BlackBerry Playbook: How did Research in Motion lose its way? - aarghh
http://www.slate.com/id/2291255/
======
nextparadigms
It was a classic disruption innovation case. Anyone who knows what that means,
they would've known that RIM and Nokia will be in trouble ever since the first
iPhone came out.

But specifically, RIM is in trouble because either they didn't see the
industry change towards touchscreen devices fast enough, or they didn't care
until recently. Why wouldn't they care? Because until recently their
financials were reaching records after records, and they thought that's the
only metric for the company's future success. "Hey, why would we ever change
when we're making so much money with out old ways?". The problem is disruptive
innovations and market shifts like these are very misleading for incumbents.
The disruptive products don't start hurting the incumbent's financials until
it's already too late to change.

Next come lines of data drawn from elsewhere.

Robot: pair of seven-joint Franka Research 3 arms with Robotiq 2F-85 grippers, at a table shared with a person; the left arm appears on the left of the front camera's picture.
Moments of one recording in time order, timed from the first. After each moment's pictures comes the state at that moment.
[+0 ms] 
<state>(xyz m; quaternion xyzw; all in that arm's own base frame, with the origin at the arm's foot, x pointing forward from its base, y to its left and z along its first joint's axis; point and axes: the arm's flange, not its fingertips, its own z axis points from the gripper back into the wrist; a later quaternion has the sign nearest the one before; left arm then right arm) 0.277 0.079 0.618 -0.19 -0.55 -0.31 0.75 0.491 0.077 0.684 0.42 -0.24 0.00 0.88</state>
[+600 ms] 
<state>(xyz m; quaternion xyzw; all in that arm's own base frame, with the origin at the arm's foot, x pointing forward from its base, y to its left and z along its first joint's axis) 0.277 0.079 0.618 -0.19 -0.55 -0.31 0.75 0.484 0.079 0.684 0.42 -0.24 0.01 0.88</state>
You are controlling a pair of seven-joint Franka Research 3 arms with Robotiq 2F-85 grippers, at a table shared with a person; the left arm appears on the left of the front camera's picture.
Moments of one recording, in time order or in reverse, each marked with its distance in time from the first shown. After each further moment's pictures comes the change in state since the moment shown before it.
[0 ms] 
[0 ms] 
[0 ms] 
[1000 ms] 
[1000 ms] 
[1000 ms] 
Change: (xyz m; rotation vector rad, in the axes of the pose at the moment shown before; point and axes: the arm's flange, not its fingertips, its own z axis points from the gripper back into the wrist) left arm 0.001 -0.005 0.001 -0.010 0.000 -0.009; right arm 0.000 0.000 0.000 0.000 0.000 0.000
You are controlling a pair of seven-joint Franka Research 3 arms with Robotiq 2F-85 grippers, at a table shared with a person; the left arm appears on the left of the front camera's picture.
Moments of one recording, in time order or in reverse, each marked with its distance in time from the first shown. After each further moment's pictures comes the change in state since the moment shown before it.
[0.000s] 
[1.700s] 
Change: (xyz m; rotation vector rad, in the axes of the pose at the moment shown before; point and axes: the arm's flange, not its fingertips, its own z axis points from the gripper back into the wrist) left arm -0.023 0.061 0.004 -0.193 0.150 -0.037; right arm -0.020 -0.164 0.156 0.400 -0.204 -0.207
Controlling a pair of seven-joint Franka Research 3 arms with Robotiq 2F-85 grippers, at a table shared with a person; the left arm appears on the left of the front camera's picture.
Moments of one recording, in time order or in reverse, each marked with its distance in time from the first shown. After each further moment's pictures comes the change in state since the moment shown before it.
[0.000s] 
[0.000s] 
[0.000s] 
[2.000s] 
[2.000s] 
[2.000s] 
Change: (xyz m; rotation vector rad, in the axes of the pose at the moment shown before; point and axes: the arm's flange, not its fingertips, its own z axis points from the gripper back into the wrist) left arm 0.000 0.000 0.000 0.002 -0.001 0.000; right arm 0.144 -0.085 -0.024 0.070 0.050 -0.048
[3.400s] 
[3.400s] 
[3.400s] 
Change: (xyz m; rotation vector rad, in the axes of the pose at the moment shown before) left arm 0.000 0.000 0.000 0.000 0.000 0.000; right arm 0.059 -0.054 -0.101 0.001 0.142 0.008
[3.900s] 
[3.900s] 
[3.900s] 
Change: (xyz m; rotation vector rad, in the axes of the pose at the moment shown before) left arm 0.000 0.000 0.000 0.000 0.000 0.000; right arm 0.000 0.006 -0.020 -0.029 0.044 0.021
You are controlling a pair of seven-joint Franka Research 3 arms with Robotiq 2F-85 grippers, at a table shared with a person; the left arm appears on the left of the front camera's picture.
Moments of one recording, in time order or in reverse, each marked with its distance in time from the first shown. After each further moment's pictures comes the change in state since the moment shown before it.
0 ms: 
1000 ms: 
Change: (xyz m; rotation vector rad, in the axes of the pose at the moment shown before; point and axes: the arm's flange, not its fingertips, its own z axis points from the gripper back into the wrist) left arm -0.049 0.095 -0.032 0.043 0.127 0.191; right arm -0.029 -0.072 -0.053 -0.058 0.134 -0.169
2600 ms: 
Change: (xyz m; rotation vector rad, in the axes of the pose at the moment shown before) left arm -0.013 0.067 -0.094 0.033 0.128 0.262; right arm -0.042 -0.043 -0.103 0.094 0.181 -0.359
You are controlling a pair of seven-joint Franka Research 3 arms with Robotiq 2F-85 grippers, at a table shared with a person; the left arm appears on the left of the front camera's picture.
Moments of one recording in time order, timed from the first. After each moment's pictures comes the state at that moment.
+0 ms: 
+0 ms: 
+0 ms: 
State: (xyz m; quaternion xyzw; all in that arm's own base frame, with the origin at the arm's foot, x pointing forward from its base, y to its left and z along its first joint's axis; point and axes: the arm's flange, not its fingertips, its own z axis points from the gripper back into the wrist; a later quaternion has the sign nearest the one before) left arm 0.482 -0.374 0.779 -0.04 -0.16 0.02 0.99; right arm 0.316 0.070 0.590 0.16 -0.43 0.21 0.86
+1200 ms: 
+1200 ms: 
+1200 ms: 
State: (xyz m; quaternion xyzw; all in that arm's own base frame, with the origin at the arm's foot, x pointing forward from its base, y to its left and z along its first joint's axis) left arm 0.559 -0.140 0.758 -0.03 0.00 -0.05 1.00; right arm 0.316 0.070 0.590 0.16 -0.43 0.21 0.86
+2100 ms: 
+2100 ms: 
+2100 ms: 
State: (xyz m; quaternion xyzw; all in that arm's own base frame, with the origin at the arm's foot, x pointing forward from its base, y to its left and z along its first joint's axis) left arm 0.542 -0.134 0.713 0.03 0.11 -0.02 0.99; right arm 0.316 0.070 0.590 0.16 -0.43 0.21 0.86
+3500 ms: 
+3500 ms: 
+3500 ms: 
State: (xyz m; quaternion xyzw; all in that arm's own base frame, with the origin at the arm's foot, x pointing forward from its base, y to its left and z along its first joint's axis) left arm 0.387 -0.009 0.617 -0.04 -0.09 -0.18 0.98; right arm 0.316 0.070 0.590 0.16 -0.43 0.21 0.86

That's why they have to start changing fast
as soon as they notice the change catching on in their industry, even if they
are making a lot of money from the old way.

------
bambax
> _Research in Motion's new tablet is a misguided mess. First, a confession: I
> haven't used the BlackBerry PlayBook yet. (...) Reviewers who have gotten
> early access to the PlayBook have been almost universally puzzled by how
> half-baked it is._

Oh, thanks for the disclosure. But why don't you just shut up and wait until
you have something genuine to say, instead of mulching others' opinions??